## Task goal
Print each line below verbatim, skipping every picture.

## Recorded data
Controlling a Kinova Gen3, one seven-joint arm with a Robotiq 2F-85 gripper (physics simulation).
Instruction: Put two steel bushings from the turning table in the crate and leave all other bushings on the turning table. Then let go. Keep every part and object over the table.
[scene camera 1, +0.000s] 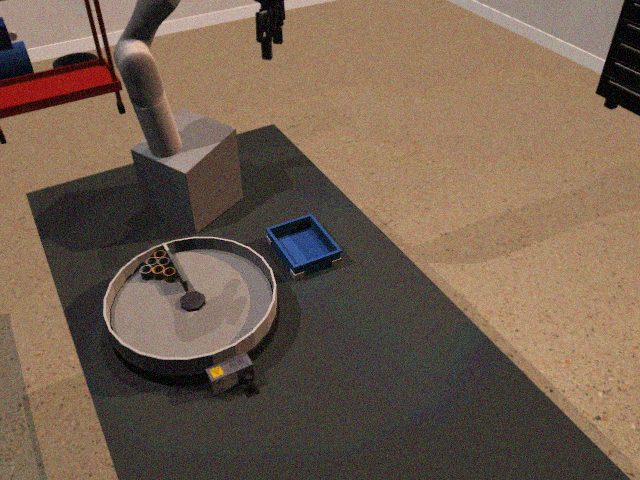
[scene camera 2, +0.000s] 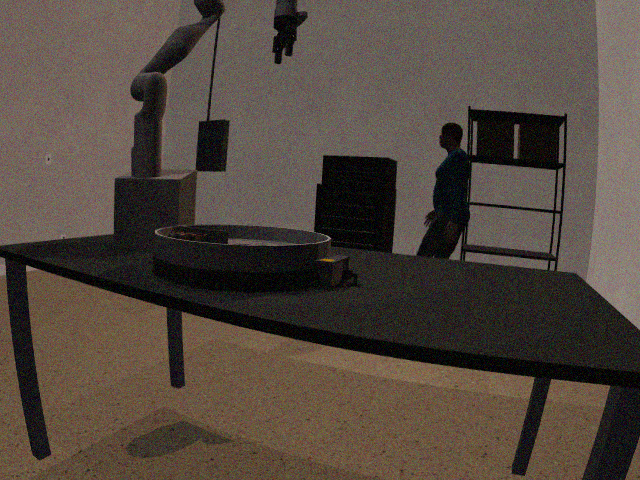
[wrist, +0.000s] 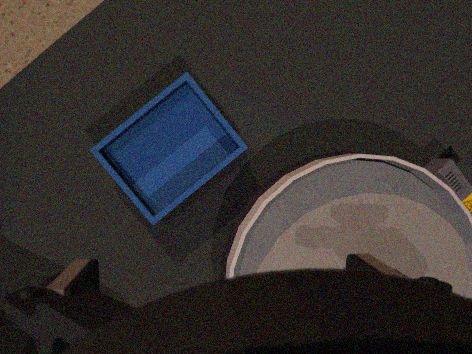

## Task answer
Controlling a Kinova Gen3, one seven-joint arm with a Robotiq 2F-85 gripper (physics simulation).
Instruction: Put two steel bushings from the turning table in the crate and leave all other bushings on the turning table. Then let go. Keep every part and object over the table.
[scene camera 1, +0.000s] 
[scene camera 2, +0.000s] 
[wrist, +0.000s] 

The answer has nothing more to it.